Amy nodded. "I think so." She paused, then said: "Miles blames himself for his death. We had an argument about it earlier."

Sonic quirked an eyebrow. "He blames himself? Why?"

She hesitated, glancing at Knuckles, then Sonic, then him. Knuckles looked suspicious; Sonic looked simultaneously annoyed, sad, and wary. Amadeus simply looked tired. "He sent me to the other mess when the Boxers came. I got lost, and then I bumped into the kid. We both panicked: I ran into the wall, and he ran into your boss."

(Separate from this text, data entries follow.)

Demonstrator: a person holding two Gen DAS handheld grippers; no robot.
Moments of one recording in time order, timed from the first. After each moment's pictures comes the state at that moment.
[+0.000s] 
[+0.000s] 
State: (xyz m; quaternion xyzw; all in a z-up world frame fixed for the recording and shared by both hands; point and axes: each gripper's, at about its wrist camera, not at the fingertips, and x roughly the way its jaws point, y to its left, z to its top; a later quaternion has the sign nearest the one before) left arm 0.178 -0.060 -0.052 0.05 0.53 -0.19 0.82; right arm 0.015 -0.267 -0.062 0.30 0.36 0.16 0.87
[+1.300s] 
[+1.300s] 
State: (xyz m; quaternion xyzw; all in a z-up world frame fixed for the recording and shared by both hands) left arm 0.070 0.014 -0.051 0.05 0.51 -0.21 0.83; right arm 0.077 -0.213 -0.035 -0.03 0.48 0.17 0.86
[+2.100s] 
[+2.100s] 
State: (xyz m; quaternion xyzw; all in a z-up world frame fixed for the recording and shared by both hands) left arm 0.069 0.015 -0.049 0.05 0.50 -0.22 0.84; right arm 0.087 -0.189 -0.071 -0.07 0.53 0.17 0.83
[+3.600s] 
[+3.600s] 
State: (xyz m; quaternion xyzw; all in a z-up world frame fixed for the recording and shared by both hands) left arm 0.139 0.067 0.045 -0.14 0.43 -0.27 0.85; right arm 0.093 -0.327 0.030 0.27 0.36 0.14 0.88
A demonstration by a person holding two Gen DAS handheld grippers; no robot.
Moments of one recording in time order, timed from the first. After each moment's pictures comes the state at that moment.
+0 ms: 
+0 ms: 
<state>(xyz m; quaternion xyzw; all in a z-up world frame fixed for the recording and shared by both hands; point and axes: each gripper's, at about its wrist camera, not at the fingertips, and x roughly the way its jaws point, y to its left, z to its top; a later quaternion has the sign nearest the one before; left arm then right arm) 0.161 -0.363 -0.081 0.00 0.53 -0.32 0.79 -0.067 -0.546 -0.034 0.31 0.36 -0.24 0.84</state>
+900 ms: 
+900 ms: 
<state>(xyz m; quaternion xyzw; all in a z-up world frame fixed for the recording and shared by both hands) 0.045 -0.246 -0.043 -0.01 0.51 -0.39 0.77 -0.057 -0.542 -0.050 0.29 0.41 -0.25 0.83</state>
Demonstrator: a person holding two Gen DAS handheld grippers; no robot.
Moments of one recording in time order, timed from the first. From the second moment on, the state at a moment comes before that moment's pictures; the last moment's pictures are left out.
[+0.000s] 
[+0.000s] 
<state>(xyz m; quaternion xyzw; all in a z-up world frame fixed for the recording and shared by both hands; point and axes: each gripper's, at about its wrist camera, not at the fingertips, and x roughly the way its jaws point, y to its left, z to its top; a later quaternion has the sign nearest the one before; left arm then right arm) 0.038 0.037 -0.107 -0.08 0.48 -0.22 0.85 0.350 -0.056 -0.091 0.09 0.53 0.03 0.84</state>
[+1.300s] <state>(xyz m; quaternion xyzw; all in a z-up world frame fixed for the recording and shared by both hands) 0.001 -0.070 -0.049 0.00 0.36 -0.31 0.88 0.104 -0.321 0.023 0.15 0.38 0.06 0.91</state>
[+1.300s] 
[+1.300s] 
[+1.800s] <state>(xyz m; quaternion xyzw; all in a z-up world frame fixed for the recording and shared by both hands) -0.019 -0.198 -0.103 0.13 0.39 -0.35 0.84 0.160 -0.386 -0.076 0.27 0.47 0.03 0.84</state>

"So he believes that if he hadn't sent you, the boy wouldn't have crossed Ketteler's path," Amadeus finished. Miles, you truly are my son. My sweet, soft-hearted boy. He was glad that Miles had stopped at four pints.

"I'll talk to him," Sonic said, pushing his chair back and getting to his feet.

Amadeus caught the panic on Amy's face, but his own expression didn't change. Calmly, he said: "No, Herr Hauptmann." He turned his eye back on Amy, who was halfway out of her seat herself, her face flushing. "If they haven't come down in fifteen minutes, I will check on them."